- _TASK DIRECTIONS_
Please reproduce the records exactly, leaving out any pictures.

- _INPUT MATERIAL_
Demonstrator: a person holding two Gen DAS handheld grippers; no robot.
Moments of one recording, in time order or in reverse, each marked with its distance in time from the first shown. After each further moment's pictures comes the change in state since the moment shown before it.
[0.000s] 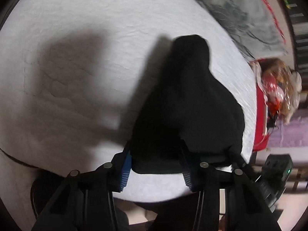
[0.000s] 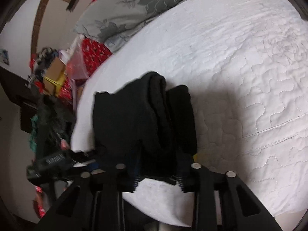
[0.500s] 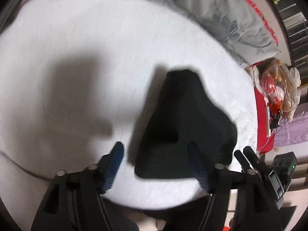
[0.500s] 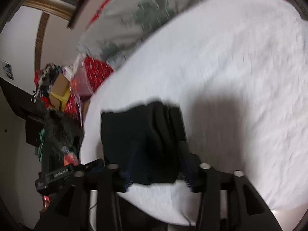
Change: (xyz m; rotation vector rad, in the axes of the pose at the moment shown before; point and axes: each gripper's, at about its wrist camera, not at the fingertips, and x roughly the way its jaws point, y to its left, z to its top) left arm -0.036 -0.020 0.011 0.070 -0.129 0.051; right arm -0.037 -0.010 0.010 0.035 -0.104 0.007
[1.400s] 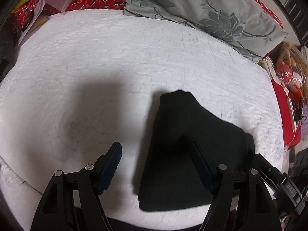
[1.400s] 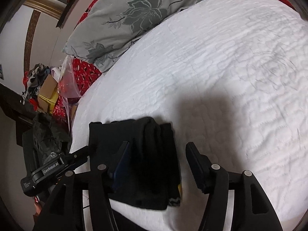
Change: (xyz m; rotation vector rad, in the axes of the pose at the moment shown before) left arm 0.028 -0.052 -0.008 0.150 -0.082 0.206; right arm 0.025 -0.004 0.014 0.003 0.027 -0.092
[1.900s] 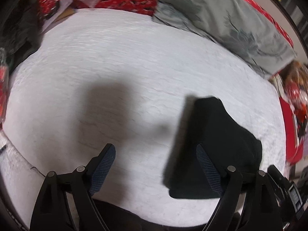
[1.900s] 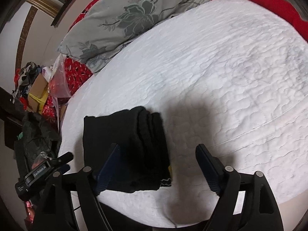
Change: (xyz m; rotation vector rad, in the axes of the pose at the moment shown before) left arm -0.058 0.056 -0.013 -0.127 -0.063 0.049; right arm -0.026 0.010 -0.016 -0.012 -0.046 -0.122
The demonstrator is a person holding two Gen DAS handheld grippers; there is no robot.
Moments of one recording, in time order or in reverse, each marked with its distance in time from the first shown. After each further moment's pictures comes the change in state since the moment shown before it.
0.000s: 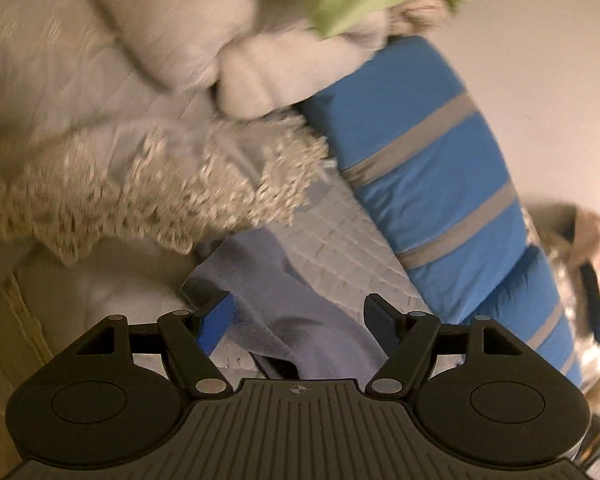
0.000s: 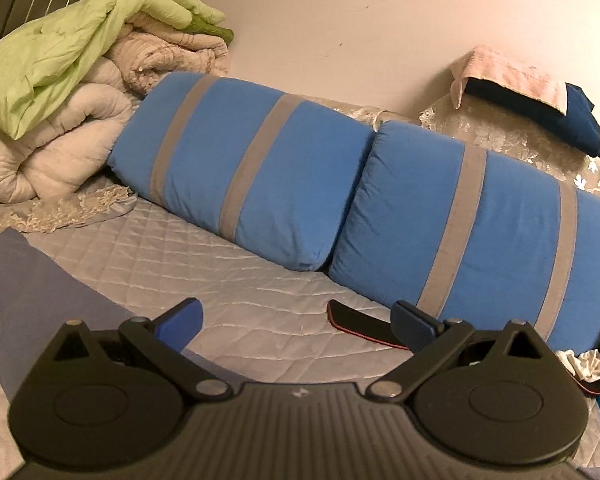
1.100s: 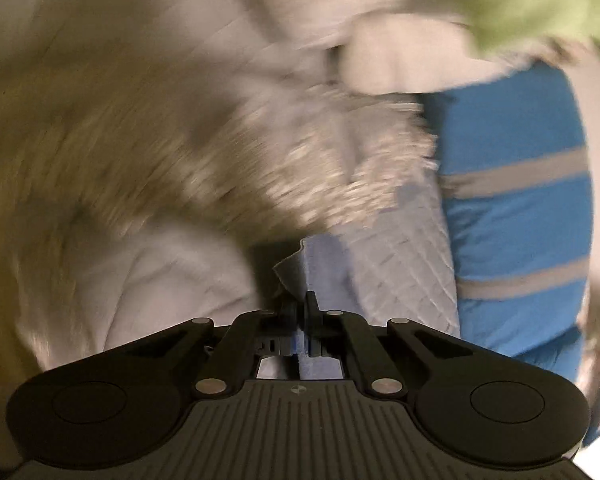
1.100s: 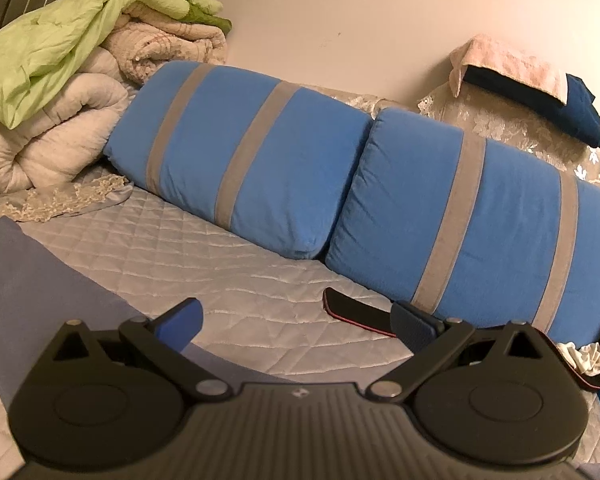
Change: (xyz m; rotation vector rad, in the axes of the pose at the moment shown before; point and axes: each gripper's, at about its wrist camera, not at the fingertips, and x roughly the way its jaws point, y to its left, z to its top) left arm 0.016 0.002 0.053 -0.241 0.148 0.228; right arm 0.009 -0.007 -0.009 0.001 0.027 -0.008
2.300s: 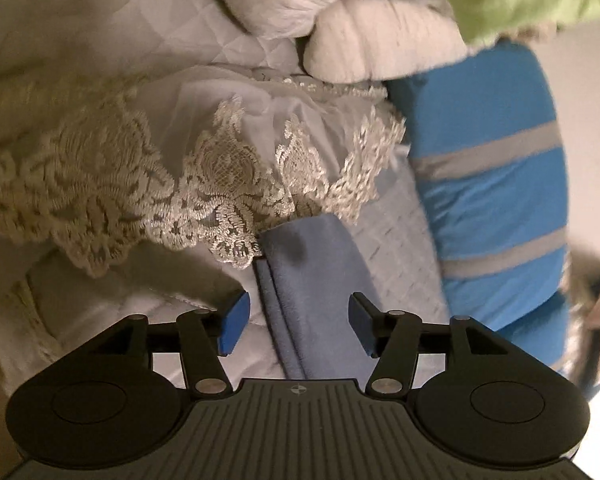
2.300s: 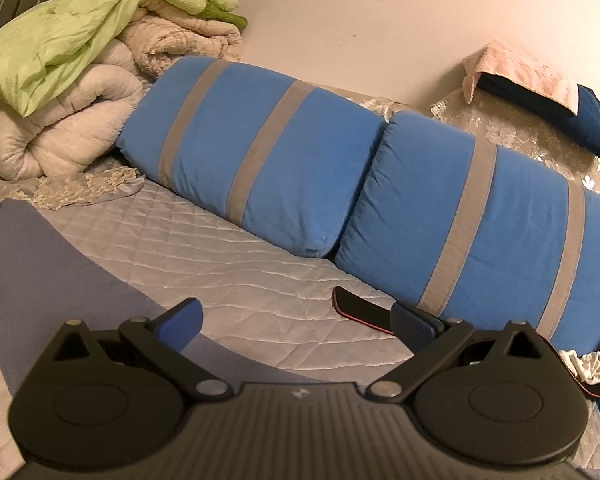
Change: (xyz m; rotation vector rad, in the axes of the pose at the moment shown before) left arm 0.023 0.046 0.006 -0.023 0.048 -0.156; right arm -0.007 0.010 -0.001 -0.044 -0.006 0.024
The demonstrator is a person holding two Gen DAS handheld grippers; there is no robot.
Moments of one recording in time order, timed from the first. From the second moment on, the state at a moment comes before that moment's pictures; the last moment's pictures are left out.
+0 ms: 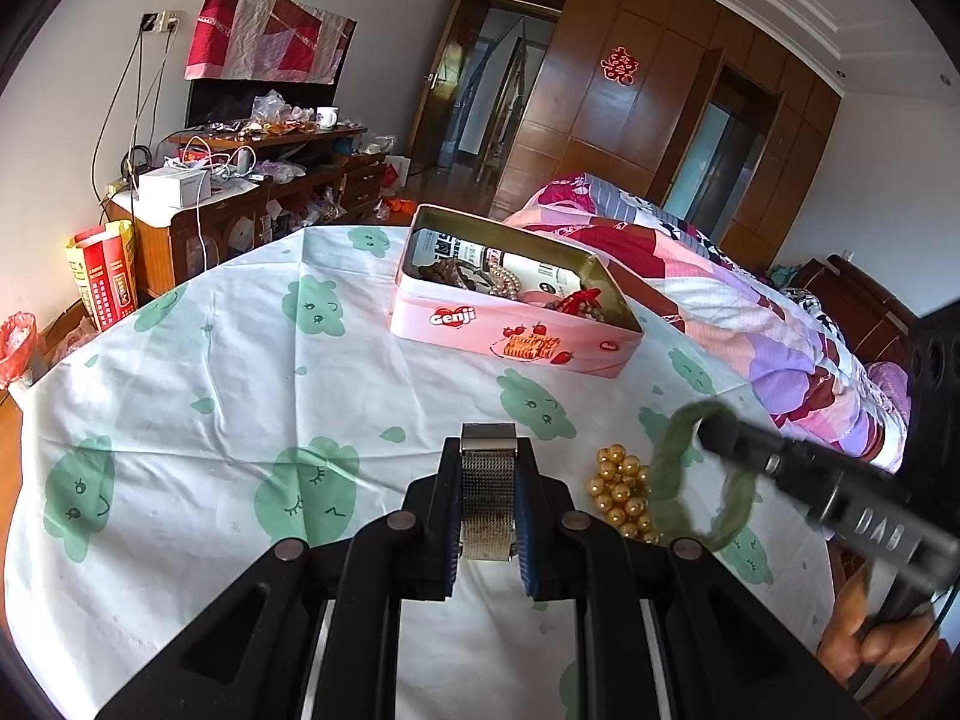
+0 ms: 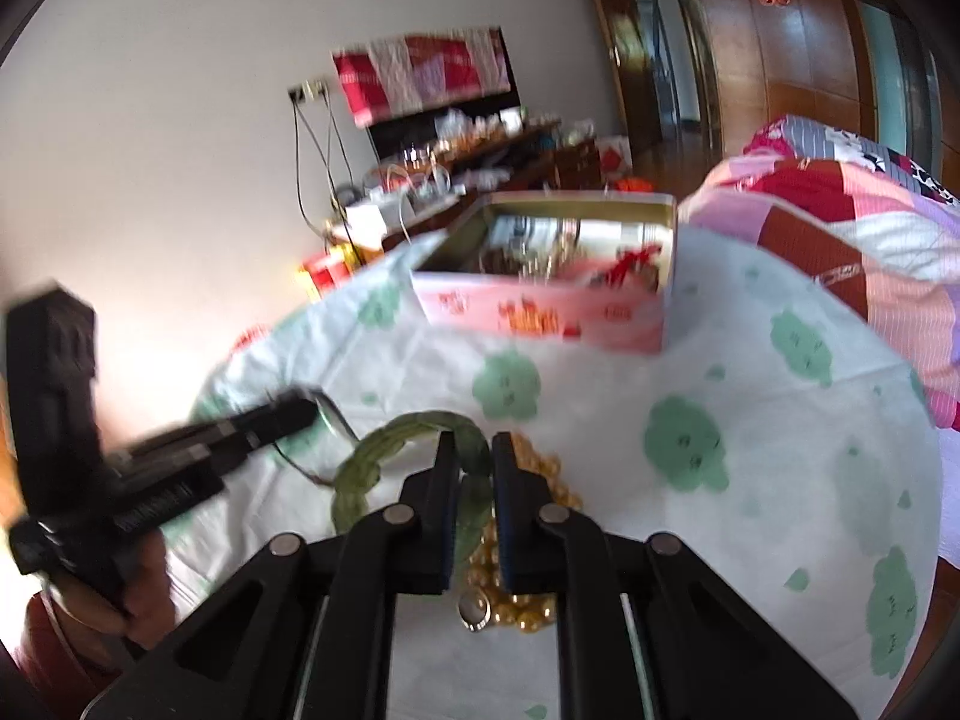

- _REPLY TO THE EXERCISE_
Demonstrator: a person holding two Gen DAS handheld grippers; no robot.
Moments of one recording, in time order or in reverse, each marked with its distance in time from the first shown. After each further moment's pictures comes the change in state since the moment shown before it.
[0.000s] 
[0.000s] 
[0.500s] 
[0.500s] 
Change: (xyz m; rotation vector rad, in the axes of the pose at the moment shown before; point and axes: each gripper's, at about its wrist camera, not at the fingertips, and x roughly the way its jaws point, y to its left, z to its top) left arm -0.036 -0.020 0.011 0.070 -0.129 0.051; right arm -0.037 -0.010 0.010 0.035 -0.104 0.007
[1.400s] 
[1.400s] 
Change: (xyz m; rotation vector rad, in the axes of the pose at the moment shown before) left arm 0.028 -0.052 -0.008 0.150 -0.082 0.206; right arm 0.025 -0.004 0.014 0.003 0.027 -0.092
[1.900s] 
[1.900s] 
Change: (xyz m; rotation vector rad, in the axes of the pose at the moment shown before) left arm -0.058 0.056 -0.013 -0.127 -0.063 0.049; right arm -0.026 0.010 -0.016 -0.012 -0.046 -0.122
The demonstrator is a person holding two Gen DAS handheld grippers; there is no robot.
Moments of one recording, in time order or in reverse, each marked with its distance in time from the first shown. After each further moment's pictures comes the change in state since the moment shown before it.
0.000s: 
0.000s: 
1.100s: 
1.100s: 
Change: (xyz m; rotation vector rad, in the axes of the pose at the moment shown before; point and axes: each gripper's, at about its wrist camera, not at the fingertips, and x roughly the way its jaws point, y to its left, z to its top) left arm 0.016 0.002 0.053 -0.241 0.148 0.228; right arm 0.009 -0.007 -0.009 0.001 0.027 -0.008
2.300s: 
2.300s: 
Change: (xyz m; rotation vector rad, in the axes of the pose at the moment shown before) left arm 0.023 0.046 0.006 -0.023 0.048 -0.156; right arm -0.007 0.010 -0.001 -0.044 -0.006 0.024
The demonstrator is a person holding two Gen DAS handheld grippers; there is no robot.
Moments of one recording in time order, timed from the first. From the second moment on, the state at a moment comes before that moment's pictures; the last moment's pictures are left out.
+0 ms: 
+0 ms: 

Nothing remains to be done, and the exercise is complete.